Problem details | When a line in the listing contains the string "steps", pick it out and copy it.

..............................

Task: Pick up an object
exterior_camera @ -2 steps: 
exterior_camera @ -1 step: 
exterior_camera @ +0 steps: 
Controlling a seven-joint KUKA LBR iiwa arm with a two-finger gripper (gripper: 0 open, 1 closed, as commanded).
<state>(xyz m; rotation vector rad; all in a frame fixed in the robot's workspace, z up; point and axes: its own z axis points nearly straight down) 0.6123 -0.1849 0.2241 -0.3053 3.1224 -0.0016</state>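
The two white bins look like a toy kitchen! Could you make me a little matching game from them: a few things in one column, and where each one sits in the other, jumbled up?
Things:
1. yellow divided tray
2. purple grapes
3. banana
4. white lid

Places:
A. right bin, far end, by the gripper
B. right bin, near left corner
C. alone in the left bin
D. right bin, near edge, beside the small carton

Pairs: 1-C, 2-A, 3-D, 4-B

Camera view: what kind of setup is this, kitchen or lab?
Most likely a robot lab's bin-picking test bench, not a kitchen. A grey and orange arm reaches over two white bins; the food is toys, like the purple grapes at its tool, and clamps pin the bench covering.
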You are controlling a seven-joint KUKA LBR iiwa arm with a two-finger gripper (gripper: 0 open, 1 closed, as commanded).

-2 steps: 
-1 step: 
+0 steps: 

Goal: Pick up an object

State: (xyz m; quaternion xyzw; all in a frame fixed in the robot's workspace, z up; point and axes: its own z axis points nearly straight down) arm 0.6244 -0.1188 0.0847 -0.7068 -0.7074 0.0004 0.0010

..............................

Result below |
exterior_camera @ -2 steps: 
exterior_camera @ +0 steps: 
-2 steps: 
+0 steps: 

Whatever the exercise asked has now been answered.